When I step into the trap of believing I am less of a person than I used to be, is that a thinly disguised message from others or a self-generated attack on my own self-esteem? As Meredith walks beaches alone while I sit at the computer, when she shops in Provincetown as I sit at the computer, I do feel I am less of a person, less of a man. I, along with everyone else, am a product of my culture. Or is that, a prisoner of my culture?
I believe the answer is both.
As a person, I feel robbed, as a man, inadequate. Those are very different dynamics. Popular culture is reductionist, and Madison Avenue groupthink creates the ideal man. He is only a modern version of the Marlboro Man and a logical next caricature. We, the infirmed, are not that guy. He is perched on a stallion, not a Segway. How do we compete with that creation? By ignoring it, I think, and believing that our world is well stocked with others who do not buy into what they see on television or read in glossy magazines.
As a person, control seems less tenuous. I understand my limitations and feel the pain. No one asked for this. Then it is time to move on, recognizing all we are and always will be, rather than bathing in disappointment. That is not so easy. But we have it in us. I did not see the world as I do today, could not write or express myself until I was sick. I am not overwhelmed by what I can do, but I have more or less stopped mourning my losses.
We should not lose sight of the fact that we fight two simultaneous wars on parallel tracks. We battle conditions that only know attack and will not retreat.
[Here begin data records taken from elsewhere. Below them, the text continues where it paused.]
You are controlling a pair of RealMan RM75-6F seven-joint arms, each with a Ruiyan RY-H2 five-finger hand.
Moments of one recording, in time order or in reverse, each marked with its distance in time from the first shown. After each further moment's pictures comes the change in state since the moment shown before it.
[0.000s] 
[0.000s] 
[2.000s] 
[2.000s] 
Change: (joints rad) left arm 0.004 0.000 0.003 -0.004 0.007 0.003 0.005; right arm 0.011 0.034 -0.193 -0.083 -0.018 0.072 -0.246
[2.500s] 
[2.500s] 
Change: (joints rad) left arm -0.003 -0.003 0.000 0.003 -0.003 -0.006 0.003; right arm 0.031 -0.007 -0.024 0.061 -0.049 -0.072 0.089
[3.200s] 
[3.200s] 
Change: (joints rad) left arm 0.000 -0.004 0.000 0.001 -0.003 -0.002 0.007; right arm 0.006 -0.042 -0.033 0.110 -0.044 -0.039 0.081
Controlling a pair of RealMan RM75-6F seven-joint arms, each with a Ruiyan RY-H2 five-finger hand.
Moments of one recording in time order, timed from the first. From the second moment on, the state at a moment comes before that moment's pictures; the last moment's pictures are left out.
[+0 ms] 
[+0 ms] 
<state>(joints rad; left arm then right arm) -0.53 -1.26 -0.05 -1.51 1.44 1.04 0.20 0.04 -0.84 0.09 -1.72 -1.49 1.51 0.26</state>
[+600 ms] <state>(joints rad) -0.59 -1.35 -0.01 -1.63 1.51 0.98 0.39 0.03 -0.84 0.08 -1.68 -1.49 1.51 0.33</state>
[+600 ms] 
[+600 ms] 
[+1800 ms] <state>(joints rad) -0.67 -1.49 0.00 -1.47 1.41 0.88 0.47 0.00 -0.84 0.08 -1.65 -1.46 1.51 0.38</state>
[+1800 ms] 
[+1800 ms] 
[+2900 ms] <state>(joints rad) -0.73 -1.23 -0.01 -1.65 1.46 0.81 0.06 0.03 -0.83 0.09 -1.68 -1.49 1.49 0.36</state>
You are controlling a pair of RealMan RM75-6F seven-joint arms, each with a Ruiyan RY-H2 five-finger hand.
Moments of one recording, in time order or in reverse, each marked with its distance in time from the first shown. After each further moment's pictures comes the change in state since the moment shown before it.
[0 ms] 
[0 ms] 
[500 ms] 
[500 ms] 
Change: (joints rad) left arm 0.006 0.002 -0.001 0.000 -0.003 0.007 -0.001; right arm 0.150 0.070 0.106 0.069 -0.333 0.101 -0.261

And we fight the view of us as diminished and pathetically beyond repair. Pat Buchanan used to instruct us to keep our powder dry, but we cannot shoot at common misapprehensions of sickness and assumptions about our physical flaws. We have to sell what we really can offer the world in return for open minds.

50

Vacation

Apologies. I checked out and went to Cape Cod. Instead of struggling to walk across a sandy beach and burning the hell out of my feet, I sat at the computer. I guess using a different machine for a while constitutes a vacation. Working on a book, well, forget about it. I need to try writer’s rehab.
Looking at events in northern Iraq, watching Kurds battle ISIS, and following the fun in Ferguson, I don’t feel so bad about my life today. Everything is relative. I can get so carried away and negative about my lot in life, which really is not so bad. My kids are happy, my wife quite successful, and I can string words together like beads on a cheap necklace. I am not hungry. How bad can life be? Back to the salt mines this afternoon. I am looking forward to breathing air I can see.